What is needed: Would you please copy every line from the records that contains the word "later"?

Records from a collection:
..........

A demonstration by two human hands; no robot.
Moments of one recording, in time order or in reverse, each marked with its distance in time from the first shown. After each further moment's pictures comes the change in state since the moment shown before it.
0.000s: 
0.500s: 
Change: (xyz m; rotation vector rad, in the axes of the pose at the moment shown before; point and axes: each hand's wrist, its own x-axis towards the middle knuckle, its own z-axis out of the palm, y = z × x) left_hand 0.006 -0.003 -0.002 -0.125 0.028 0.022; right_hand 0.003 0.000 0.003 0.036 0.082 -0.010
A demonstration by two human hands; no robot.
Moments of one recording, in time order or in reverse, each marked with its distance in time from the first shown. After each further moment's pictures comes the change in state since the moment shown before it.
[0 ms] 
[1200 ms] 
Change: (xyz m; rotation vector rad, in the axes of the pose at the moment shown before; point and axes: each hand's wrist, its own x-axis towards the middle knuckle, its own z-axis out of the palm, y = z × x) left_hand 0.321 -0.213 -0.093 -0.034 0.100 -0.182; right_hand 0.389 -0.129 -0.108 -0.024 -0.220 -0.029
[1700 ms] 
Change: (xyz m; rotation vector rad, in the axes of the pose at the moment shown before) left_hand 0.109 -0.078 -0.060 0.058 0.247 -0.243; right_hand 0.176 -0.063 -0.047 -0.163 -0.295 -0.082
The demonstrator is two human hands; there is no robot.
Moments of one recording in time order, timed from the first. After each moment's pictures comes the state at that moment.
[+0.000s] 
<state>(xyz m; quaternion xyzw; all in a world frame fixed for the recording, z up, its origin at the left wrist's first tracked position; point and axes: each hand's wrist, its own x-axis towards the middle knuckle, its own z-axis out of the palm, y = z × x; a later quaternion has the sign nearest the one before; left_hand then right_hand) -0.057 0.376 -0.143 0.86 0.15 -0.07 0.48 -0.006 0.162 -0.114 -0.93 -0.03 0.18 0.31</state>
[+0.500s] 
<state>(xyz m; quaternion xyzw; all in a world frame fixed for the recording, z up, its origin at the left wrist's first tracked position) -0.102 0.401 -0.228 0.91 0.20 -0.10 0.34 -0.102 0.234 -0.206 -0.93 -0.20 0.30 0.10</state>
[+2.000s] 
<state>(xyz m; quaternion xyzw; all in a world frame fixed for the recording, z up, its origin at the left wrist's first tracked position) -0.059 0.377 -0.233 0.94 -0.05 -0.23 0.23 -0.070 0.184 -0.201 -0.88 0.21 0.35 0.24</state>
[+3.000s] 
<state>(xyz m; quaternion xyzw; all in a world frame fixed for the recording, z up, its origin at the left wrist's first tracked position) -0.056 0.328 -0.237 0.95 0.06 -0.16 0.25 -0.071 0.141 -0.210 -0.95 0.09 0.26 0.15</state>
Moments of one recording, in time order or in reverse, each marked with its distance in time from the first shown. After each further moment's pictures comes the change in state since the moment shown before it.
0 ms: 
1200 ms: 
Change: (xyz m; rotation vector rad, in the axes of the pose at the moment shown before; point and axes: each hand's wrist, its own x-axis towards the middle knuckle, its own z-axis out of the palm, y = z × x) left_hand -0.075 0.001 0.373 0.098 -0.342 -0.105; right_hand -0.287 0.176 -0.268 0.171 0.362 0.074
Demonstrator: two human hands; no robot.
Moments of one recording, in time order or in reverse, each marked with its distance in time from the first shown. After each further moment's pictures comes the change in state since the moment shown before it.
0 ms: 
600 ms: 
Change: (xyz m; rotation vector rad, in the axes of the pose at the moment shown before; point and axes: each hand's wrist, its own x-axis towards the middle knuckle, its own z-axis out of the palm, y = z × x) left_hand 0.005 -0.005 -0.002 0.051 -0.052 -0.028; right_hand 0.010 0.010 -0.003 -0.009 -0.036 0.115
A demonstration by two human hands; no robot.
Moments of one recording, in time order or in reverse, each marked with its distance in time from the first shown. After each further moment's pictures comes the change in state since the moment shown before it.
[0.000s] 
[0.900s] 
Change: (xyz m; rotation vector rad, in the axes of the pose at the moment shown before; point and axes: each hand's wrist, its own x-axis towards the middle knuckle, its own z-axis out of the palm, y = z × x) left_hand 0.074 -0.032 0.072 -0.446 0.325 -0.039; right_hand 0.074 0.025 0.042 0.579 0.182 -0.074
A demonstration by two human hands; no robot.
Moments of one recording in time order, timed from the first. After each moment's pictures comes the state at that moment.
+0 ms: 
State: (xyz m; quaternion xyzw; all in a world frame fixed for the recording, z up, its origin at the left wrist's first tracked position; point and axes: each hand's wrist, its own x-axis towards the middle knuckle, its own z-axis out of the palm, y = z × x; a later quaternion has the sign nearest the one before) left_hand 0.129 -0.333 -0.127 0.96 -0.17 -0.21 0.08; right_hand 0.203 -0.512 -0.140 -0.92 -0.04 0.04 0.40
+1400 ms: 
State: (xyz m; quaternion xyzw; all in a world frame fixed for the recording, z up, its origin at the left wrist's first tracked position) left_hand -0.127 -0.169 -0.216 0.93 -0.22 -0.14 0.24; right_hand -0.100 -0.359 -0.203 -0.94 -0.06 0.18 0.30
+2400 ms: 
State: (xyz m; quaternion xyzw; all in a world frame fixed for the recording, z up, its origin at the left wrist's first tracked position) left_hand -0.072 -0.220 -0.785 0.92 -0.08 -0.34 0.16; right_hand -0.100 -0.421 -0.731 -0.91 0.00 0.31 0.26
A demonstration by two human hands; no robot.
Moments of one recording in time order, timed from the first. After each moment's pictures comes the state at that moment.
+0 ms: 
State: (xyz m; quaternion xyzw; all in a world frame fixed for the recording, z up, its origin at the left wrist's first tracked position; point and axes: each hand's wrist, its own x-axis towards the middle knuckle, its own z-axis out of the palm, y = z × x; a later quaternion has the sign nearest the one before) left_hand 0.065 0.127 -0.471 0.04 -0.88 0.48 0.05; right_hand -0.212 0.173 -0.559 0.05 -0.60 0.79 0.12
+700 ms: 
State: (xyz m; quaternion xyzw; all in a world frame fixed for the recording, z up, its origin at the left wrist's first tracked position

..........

Exercise output:
<state>(xyz m; quaternion xyzw; all in a world frame fixed for the recording, z up, its origin at the left wrist's first tracked position; point and axes: each hand's wrist, its own x-axis towards the middle knuckle, its own z-axis out of the palm, y = z × x; a later quaternion has the sign nearest the one before; left_hand then right_hand) -0.057 0.376 -0.143 0.86 0.15 -0.07 0.48 -0.006 0.162 -0.114 -0.93 -0.03 0.18 0.31</state>
State: (xyz m; quaternion xyzw; all in a world frame fixed for the recording, z up, its origin at the left wrist's first tracked position; point and axes: each hand's wrist, its own x-axis towards the middle knuckle, its own z-axis out of the palm, y = z × x; a later quaternion has the sign nearest the one before) left_hand 0.129 -0.333 -0.127 0.96 -0.17 -0.21 0.08; right_hand 0.203 -0.512 -0.140 -0.92 -0.04 0.04 0.40
State: (xyz m; quaternion xyzw; all in a world frame fixed for the recording, z up, its origin at the left wrist's first tracked position; point and axes: each hand's wrist, its own x-axis towards the middle knuckle, its own z-axis out of the palm, y = z × x; a later quaternion has the sign nearest the one before) left_hand 0.065 0.127 -0.471 0.04 -0.88 0.48 0.05; right_hand -0.212 0.173 -0.559 0.05 -0.60 0.79 0.12

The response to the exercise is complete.